Recommended readings
Instructor notes
Treat ISO/IEC 42001 and the EU AI Act as governance and legal awareness, not as a classroom certification claim or legal advice.
LAB 11
Lab 11: Use AI to suggest trace links, then verify manually
Lab objective
Evaluate candidate links produced by an AI-style similarity assistant and record reviewer disposition, rationale, and performance.
Engineering context
No API is required. A supplied candidate list simulates model output so the lab focuses on engineering verification.
Input data
- Four requirements
- Five evidence titles
- Six candidate links with scores
Step-by-step task
- Review quantity and condition semantics
- Accept or reject each link
- Compute precision against the reviewed set
- Document false-positive mechanism and missed-link search
Python code
requirements = {
"R-TEMP": "Coolant outlet temperature shall not exceed 60 degC at 500 W.",
"R-VIB": "Pump housing RMS vibration shall not exceed 2.5 mm/s at rated speed.",
"R-MASS": "Cooling assembly mass shall not exceed 4.0 kg.",
"R-LEAK": "No visible leakage is permitted during the 8 bar proof test.",
}
evidence = {
"E-TEMP": "500 W thermal balance test, outlet temperature",
"E-VIB": "Rated-speed pump vibration test",
"E-MASS": "Released assembly mass inspection",
"E-LEAK": "8 bar pressure proof and visual inspection",
"E-NOISE": "Acoustic test during normal operation",
}
candidates = [
("R-TEMP", "E-TEMP", 0.93), ("R-TEMP", "E-VIB", 0.62),
("R-VIB", "E-VIB", 0.95), ("R-VIB", "E-NOISE", 0.76),
("R-MASS", "E-MASS", 0.97), ("R-LEAK", "E-LEAK", 0.94),
]
# Manual engineering review after inspecting source and target:
accepted = {("R-TEMP", "E-TEMP"), ("R-VIB", "E-VIB"),
("R-MASS", "E-MASS"), ("R-LEAK", "E-LEAK")}
tp = sum((r, e) in accepted for r, e, score in candidates)
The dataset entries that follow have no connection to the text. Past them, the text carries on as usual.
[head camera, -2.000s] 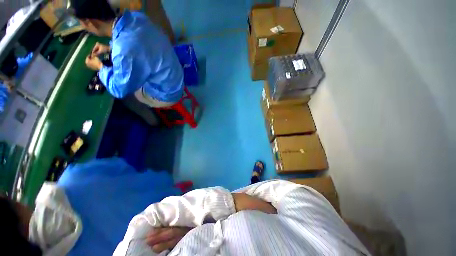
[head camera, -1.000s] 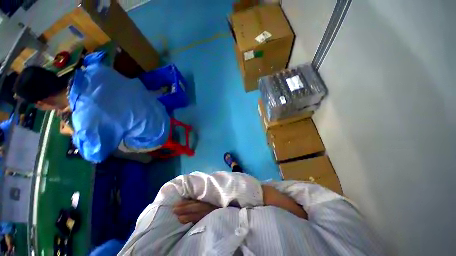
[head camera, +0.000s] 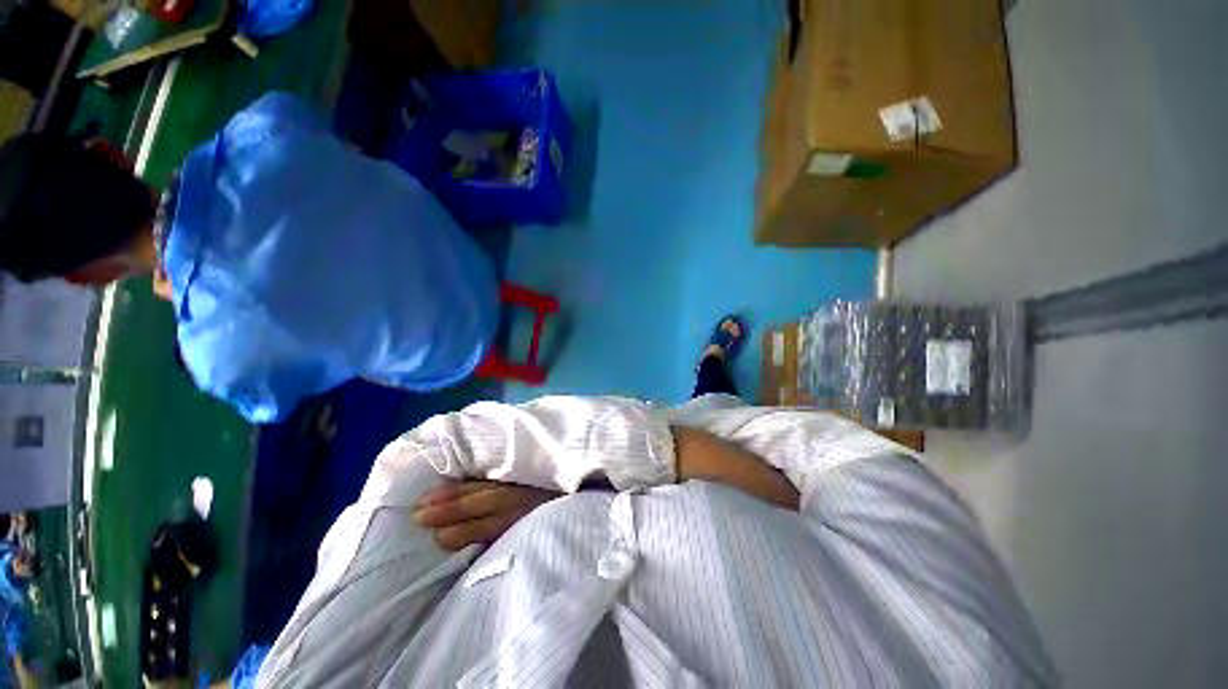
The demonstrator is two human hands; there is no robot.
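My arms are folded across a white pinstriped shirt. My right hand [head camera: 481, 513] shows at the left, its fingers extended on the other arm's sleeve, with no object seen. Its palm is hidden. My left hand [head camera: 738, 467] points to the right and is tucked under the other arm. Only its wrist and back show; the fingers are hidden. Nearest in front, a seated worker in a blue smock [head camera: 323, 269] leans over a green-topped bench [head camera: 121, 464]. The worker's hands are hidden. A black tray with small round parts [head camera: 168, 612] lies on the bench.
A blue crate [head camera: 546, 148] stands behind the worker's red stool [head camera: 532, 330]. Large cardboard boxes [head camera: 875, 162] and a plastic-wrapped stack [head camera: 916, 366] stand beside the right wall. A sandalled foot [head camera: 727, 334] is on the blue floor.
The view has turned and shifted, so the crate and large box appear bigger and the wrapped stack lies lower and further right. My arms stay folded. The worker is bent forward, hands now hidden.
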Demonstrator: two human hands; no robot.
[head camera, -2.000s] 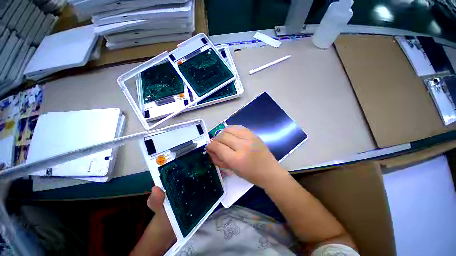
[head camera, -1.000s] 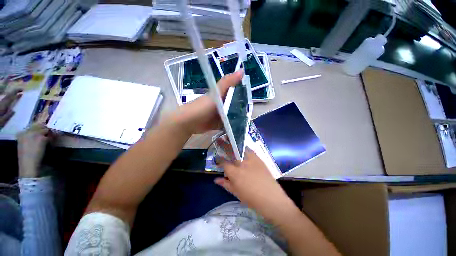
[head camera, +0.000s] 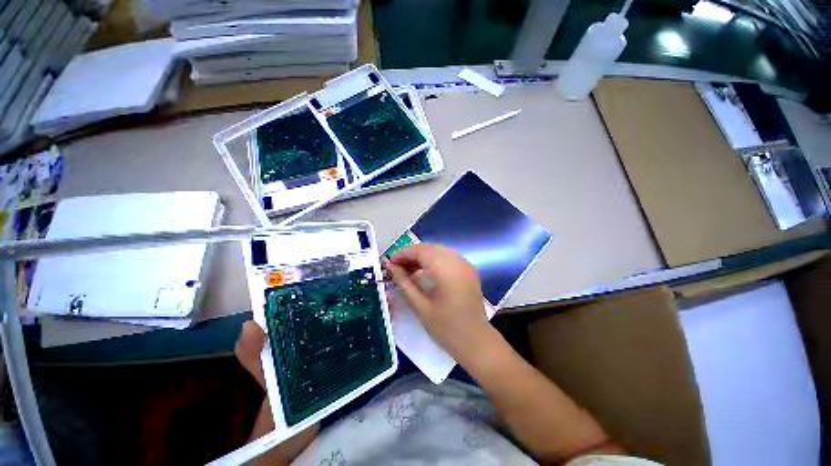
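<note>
My left hand (head camera: 250, 351) holds the calculator front half (head camera: 330, 350) by its left edge, inside facing up. It shows a dark green board and an orange round spot, and its empty frame (head camera: 137, 234) extends to the left. My right hand (head camera: 442, 296) has its fingertips pinched at the board half's right edge, beside a small green board (head camera: 399, 244). What it pinches is too small to tell. The screen half (head camera: 478, 227) lies beyond my right hand, its dark panel up and its white part partly under my hand.
Waiting board halves (head camera: 374, 132) overlap at bench centre back. Closed units (head camera: 123, 255) lie left, with more stacked behind (head camera: 264, 41). A white stick (head camera: 486, 124), a short white strip (head camera: 481, 82), a squeeze bottle (head camera: 592, 59), a cardboard sheet (head camera: 697, 173) and an open box (head camera: 620, 364) are in view.
Since a second ago, the board half has turned from edge-on to facing up. My left hand has moved to its lower left edge, and my right fingertips have moved up to its right edge.
</note>
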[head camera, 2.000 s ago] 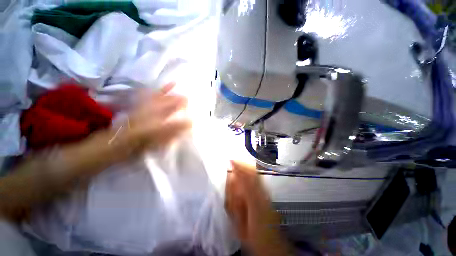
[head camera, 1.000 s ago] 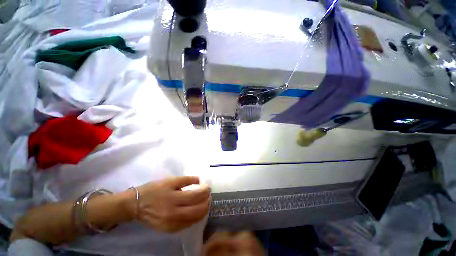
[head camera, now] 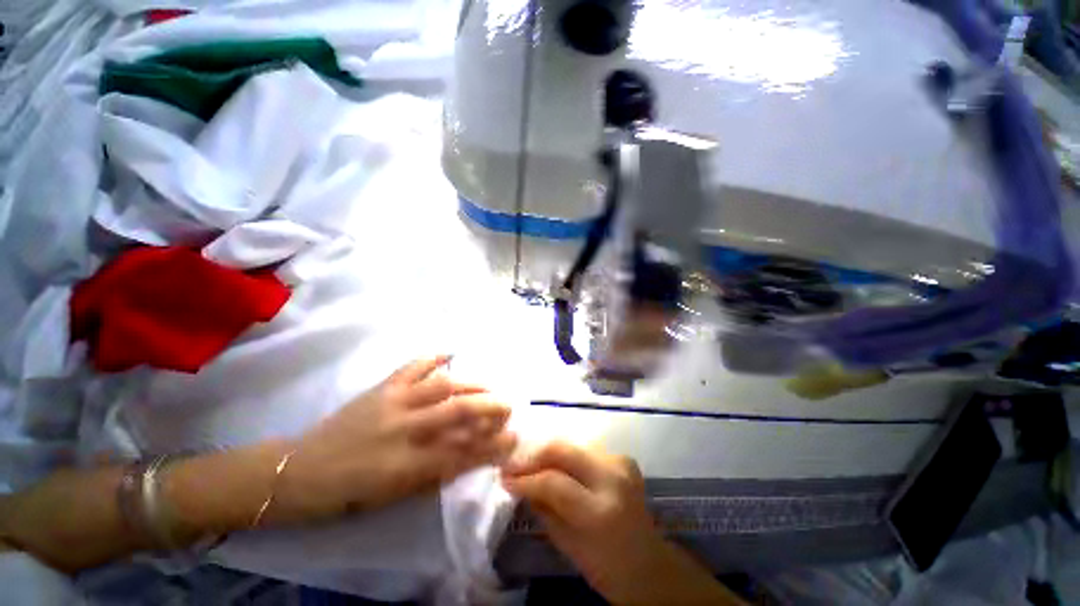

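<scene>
White garment fabric (head camera: 320, 355) lies left of and in front of the machine head, with a red panel (head camera: 172, 308) and a dark green panel (head camera: 219, 71) in its folds. My left hand (head camera: 409, 438) rests on the cloth with its fingertips gripping it near the table's front edge. My right hand (head camera: 580, 497) pinches the same cloth, close beside the left fingertips. A strip of the cloth hangs down between the hands. The presser foot area (head camera: 610, 379) is to the upper right of both hands; glare hides the cloth's edge there.
The white sewing machine head (head camera: 758, 130) fills the upper right, with a purple cloth strip (head camera: 1019, 237) around its arm. A dark smartphone (head camera: 947, 479) stands slanted at the right. The grey ruler-marked edge (head camera: 770, 515) runs along the front. A pale wooden handle (head camera: 835, 379) lies behind the needle.
Since one second ago, my right hand has come up to the cloth beside my left hand. The view has shifted closer to the machine head. The red and green panels lie much as before.
</scene>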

precision = tp / len(candidates)
for r, e, score in candidates:
disposition = "accept" if (r, e) in accepted else "reject"
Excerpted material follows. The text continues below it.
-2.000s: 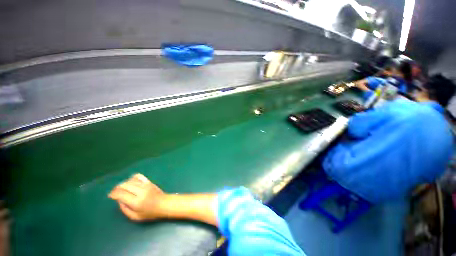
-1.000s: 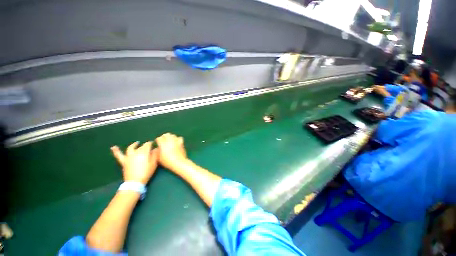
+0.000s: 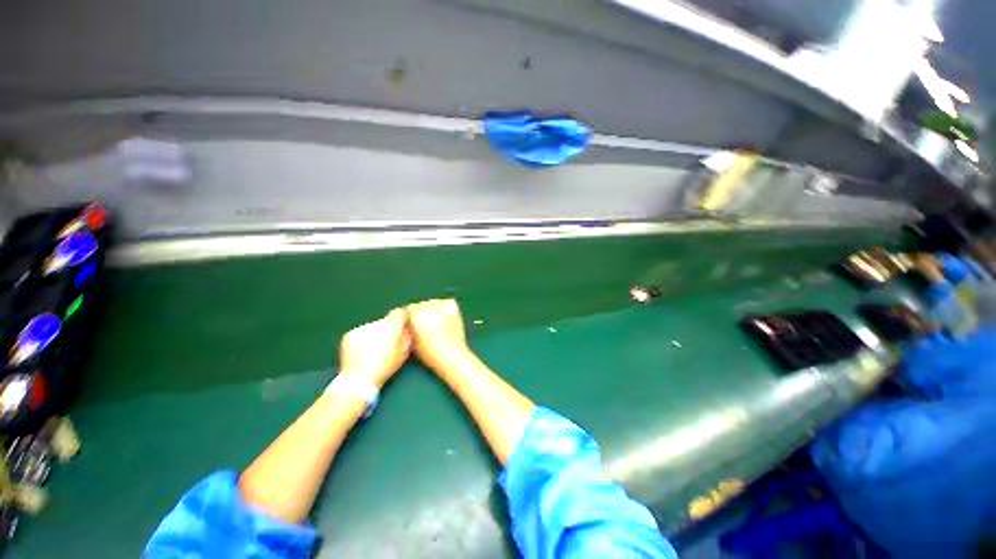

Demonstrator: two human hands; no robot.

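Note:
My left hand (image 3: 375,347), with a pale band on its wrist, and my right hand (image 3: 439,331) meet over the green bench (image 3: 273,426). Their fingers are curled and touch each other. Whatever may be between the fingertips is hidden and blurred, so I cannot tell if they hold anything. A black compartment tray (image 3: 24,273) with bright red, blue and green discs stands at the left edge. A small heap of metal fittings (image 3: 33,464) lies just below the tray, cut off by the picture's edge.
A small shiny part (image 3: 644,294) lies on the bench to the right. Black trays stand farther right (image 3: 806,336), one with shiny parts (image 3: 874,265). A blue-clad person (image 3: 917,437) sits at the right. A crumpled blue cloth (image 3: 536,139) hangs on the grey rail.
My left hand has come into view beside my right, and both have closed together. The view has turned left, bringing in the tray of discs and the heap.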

print(r, e, score, disposition)
print(f"reviewed precision={precision:.3f}")
Explanation of code
Step 1 review quantity and condition semantics Step 2 accept or reject each link Step 3 compute precision against the reviewed set Step 4 document false-positive mechanism and missed-link search
Expected output
Four accepted links, two rejected lexical or contextual matches, and reviewed precision 0.667 for the supplied candidates.
Interpretation
Precision alone does not measure missed links. Reviewers must also search for false negatives and segment performance by consequence.
Common errors
- Accepting by score threshold alone
- Reviewing titles without procedures and results
- Ignoring candidate links the model never produced
Extension tasks
- Add recall using a reviewed gold set
- Require source spans
- Evaluate a changed prompt or model version
- Store reviewer disagreement
Reflection questions
- Why were E-VIB and E-NOISE rejected for their proposed targets?
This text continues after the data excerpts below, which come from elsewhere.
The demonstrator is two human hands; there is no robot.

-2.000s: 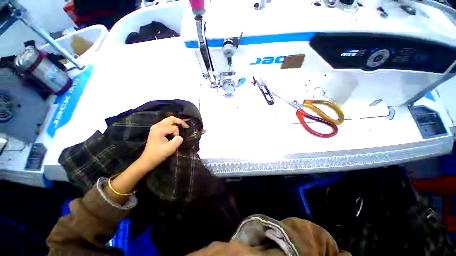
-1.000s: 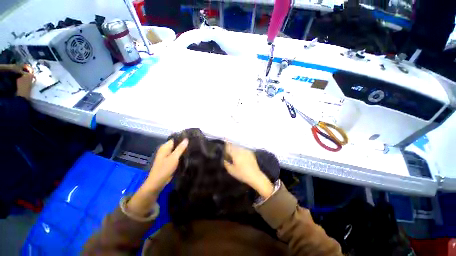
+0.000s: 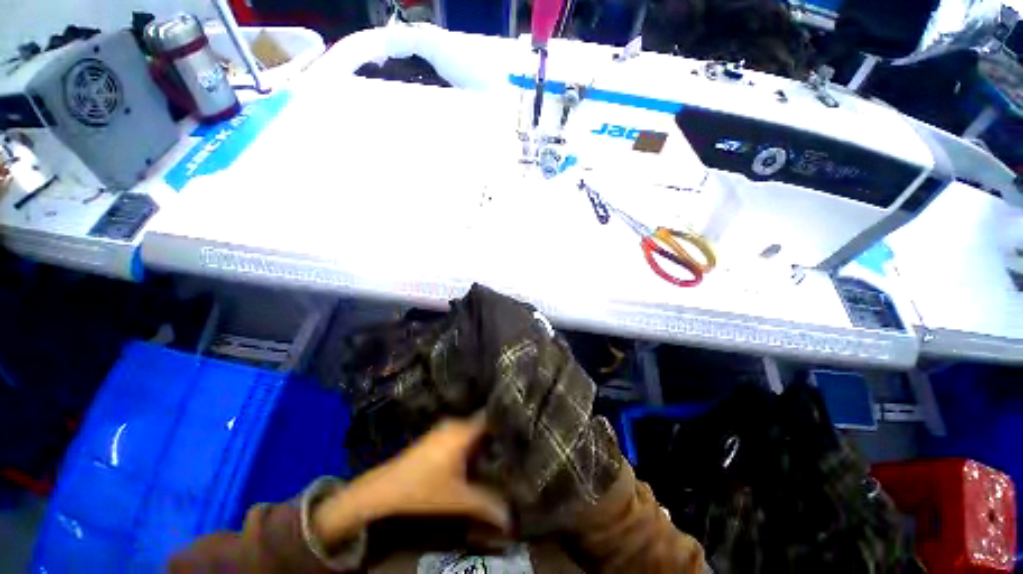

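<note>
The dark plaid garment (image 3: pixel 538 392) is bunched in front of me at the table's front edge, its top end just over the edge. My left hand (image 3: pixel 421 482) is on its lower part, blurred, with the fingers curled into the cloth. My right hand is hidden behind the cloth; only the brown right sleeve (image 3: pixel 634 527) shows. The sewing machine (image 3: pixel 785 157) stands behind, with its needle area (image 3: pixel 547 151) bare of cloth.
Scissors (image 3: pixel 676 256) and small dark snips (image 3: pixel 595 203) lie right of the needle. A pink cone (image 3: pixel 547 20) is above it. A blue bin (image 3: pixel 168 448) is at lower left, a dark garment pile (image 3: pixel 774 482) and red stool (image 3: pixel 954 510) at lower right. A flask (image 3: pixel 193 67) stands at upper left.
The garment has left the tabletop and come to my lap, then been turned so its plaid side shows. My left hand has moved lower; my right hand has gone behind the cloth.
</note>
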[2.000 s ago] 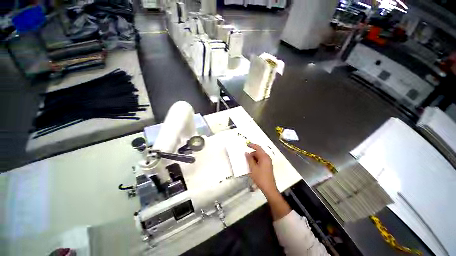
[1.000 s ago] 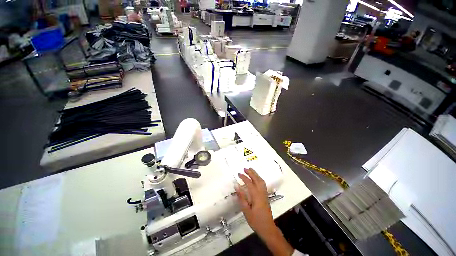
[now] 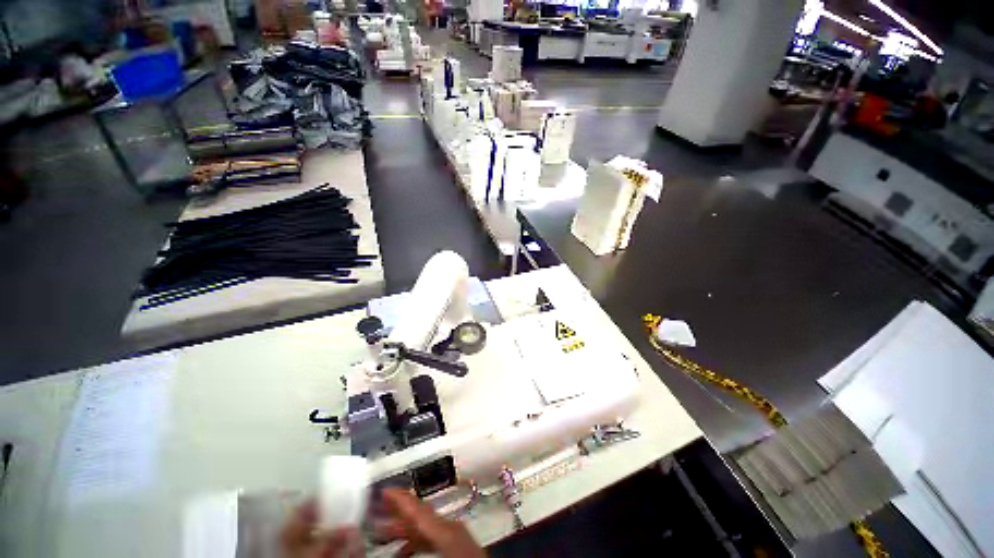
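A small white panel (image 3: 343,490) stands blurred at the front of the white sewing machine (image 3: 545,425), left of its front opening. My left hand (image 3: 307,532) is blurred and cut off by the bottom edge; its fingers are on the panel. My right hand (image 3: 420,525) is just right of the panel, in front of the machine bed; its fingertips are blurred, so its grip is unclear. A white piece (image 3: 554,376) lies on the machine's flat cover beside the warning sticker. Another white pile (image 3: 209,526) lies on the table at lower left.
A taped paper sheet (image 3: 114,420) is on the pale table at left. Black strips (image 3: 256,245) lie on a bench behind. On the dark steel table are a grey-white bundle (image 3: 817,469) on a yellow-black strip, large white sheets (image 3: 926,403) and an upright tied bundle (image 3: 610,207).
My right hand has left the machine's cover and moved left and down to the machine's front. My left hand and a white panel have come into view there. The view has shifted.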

- What evidence is needed to measure recall?
- How should safety-critical links change the workflow?
PROJECT
Mini-project 4: Auditable AI-assisted evidence review
Deliverable
A bounded AI task, controlled source packet, output schema, candidate outputs, manual verification record, performance analysis, governance controls, and incident scenario.
Required checks
Source IDs, abstention, accepted and rejected examples, false-positive and false-negative analysis, accountable reviewer, and model-change monitoring plan.